Not all systems integration firms operate on this notion of “value extraction” that sounds more like rent seeking. This is especially the case in the global GRP market where there is significant word-of-mouth. That’s why some systems integration firms are leveraging FreeBalance software to develop trust with government organizations in developing countries. This trust relationship enables systems administration firms to grow through providing more valuable services for government customers.

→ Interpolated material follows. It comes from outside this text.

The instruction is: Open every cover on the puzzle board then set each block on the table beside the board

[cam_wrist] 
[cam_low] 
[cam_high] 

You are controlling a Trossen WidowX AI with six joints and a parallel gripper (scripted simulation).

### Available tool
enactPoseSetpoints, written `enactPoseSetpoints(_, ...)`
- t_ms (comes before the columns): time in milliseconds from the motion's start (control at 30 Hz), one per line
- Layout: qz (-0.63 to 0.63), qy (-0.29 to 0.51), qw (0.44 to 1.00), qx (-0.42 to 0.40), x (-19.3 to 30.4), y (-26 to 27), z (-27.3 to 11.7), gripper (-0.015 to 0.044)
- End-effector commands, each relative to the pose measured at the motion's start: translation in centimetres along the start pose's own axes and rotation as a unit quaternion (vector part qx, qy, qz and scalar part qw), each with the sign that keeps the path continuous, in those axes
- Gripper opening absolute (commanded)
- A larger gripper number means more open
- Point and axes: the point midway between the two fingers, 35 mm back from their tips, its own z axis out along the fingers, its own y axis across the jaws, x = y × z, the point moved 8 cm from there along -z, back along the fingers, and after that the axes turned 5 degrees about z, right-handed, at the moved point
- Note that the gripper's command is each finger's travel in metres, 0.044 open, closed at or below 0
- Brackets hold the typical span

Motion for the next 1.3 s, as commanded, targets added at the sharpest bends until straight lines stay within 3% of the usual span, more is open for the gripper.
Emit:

9. Competitive “Secret Sauce”
It’s very difficult to hide failure in the GRP world. Many government audits are made public and it’s not pretty. We track success rates for FreeBalance and ERP companies in developing nation governments. This includes implementations that have been publicly mentioned in the press, audit reports or at conferences as having significant problems. Of course, there is high risk in developing countries and we encounter many challenges. Our success rates are much higher than Tier 1 or Tier 2 ERP vendors.
The secret to our success is designing software and methodology to meet the true needs of government customers. This means configuration, progressive activation, adaptable help and optimized technical footprint built into the software. Systems integration firms are attracted to solutions that are more successful that reduce risk of cost overruns in fixed price contracts.
Systems integration firms can provide much of the GRP needs of any government. Partner programs for ERP companies tend to be rigid. Systems integration firms are often grouped into classes of vendors, have geographic or vertical market limitations and must investment significantly to become partners. These schemes often increases risks to customers. Costs can be higher as software manufacturers manage the channel. And, systems integration firms need to recover the high cost to do ERP business by charging customers.
The FreeBalance partner methodology customizes the relationship with partners. There are some restrictions because systems integration firms need to be trained. There are no other restrictions to the services footprint for systems integration firms in the design, implementation and support of GRP. With one noted exception: FreeBalance must be part of the governance structure with the government customer so that we can adapt products to meet unique needs (rather than forcing code customization), share practices to improve the success ratio and learn about emerging trends. For example, the FreeBalance International Steering Committee provides more effective governance for governments than the traditional “user group” method used by ERP vendors.
The FreeBalance partner methodology enables systems integration firms to leverage distinctive core competencies in public financial management, program management and customer support to reduce implementation risk and TCO.